R Dombrowski from New York posted about 1 year ago:

Printable as a PDF doesn't work when there's an embedded excel file that must be scrolled.


Wm Schauweker from Massachusetts posted about 1 year ago:

I've seen variations on the following several times in AAII pubs: "It is important to take your list of passing companies and, at a minimum, perform some cursory qualitative analysis to decide whether or not they are right for your stock portfolio."

Can you point to some more specific recommendations?


Jean Henrich from Illinois posted about 1 year ago:

R - the "Download Printable PDF" link brings up the Journal pages as laid out in the hard-copy print version that is sent in the mail, so the embedded excel files are not a factor. It's only the "printer-friendly" version that will not show the entire excel tables.

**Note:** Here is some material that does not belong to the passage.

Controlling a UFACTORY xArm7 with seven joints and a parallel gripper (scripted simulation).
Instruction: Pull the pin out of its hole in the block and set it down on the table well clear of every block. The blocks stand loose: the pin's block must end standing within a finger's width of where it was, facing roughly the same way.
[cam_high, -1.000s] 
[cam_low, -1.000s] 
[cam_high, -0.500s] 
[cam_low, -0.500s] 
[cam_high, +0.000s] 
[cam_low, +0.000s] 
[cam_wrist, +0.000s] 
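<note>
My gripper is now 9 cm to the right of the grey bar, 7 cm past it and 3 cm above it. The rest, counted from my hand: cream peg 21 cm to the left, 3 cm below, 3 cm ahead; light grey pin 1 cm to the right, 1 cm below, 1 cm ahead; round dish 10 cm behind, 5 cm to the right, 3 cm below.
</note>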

Wm - for guidance on analyzing a stock, see the Investor Classroom area of the website at www.aaii.com/classroom. Scroll down to "How to Choose a Stock" for a simple worksheet and "Digging for Gold: What the Financial Statements Reveal About a Firm" for an explanation of stock data and how to use it.

--Jean at AAII


Robert Koch from Missouri posted about 1 year ago:

Under "Winning Characteristics," there appears, "Low multiples (price-earnings, price-to-book value, etc.), on a relative rather than an absolute basis." My question is, Relative to what--the general market, a specific industry, historic multiples? Or doesn't it matter?


Everett Senter from Hawaii posted about 1 year ago:

I'm considering investing in this portfolio, but it might be best to wait until the rebalancing since the last year has been so good. That is, with a lot of gain there would normally be more potential for loss than right after a re-balancing. When is the next re-balance scheduled?

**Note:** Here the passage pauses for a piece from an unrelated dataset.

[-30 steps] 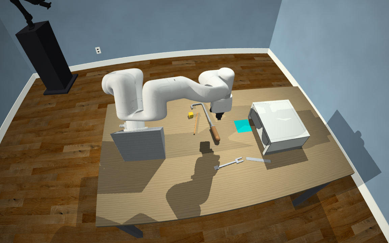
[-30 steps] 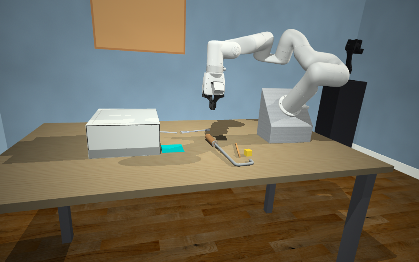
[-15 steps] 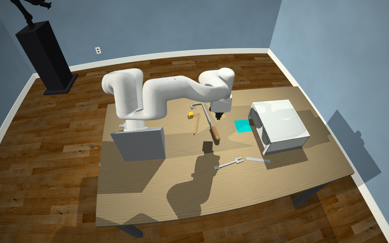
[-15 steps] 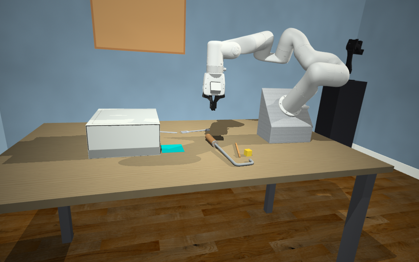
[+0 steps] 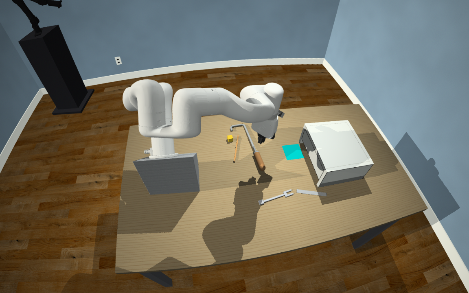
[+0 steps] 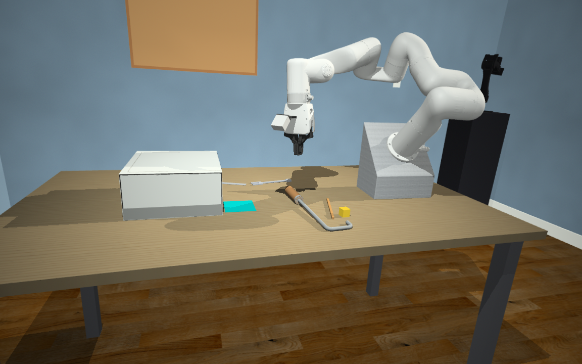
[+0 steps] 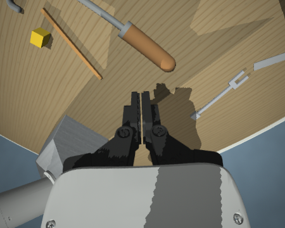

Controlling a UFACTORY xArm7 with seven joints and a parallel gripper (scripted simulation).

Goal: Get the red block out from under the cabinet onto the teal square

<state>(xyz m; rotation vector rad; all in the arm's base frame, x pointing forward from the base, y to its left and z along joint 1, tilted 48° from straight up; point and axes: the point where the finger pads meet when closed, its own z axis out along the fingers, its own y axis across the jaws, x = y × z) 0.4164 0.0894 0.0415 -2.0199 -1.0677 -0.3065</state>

Juan Ortega from Texas posted about 1 year ago:

Thanks for the good wook . Today is a buyes market.


Eliza Westbrook from California posted about 1 year ago:

"The month-to-month closing price is used to calculate the return, with equal investments in each stock at the beginning of each month assumed."

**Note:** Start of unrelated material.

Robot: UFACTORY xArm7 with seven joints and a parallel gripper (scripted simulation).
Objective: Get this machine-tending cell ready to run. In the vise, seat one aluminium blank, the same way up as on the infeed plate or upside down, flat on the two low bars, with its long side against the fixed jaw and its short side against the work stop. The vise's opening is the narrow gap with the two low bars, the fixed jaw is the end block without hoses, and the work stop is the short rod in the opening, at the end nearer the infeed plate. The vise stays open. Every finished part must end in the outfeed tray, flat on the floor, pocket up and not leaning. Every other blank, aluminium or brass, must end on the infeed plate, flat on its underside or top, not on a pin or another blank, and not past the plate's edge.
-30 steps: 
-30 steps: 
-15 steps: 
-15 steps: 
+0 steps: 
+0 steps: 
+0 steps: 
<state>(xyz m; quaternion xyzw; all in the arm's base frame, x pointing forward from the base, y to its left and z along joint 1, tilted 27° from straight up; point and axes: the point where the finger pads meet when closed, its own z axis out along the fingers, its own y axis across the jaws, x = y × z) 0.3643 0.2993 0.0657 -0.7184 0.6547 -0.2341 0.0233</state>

So does this mean a fixed investment amount (say $5000) in each passing stock OR is a fixed portfolio amount (say $50,000) divided equally among all passing stocks that month?


Wayne Thorp from Illinois posted about 1 year ago:

@Eliza, both scenarios are the same. In both instances, you are investing an equal amount of money in each of the passing companies. Wayne A. Thorp, CFA, Senior Financial Analyst, AAII


Robert Sturgis from Texas posted 4 months ago:

Does anyone have data that expands understanding of the turnover for the screens for each month over the last 10 years or so? In other words, for each screen, what were the actual tickers selected each month for some duration?


Charles Rotblut from Illinois posted 4 months ago:

Hi Robert,

At the start of each month, we create an equally-weighted hypothetical portfolio consisting of all the stocks passing a given screen. This portfolio is held for one month. The portfolio is then terminated and a new portfolio is created using the same process.

Keep in mind that the return figures do not factor in any transaction costs.

-Charles


Vernon Roberts from Florida posted 3 months ago:

I reject all referrals to twitter and facebook certificates, which I assume is why
the excell charts do not load in this article.
I hate frames, videos waste 30 min of time that could be read in 2 min, and "web pictures" in 2 point type that are blurry and can't be read. I guess I'm just an old man that doesn't want my bank accounts, stock accounts etc passed around to anyone that wants to use them. I'm still text based (hey, I know how to read) and guess I'm going to have to give up web access.
Ok, I've vented, you can delete this now. sorry.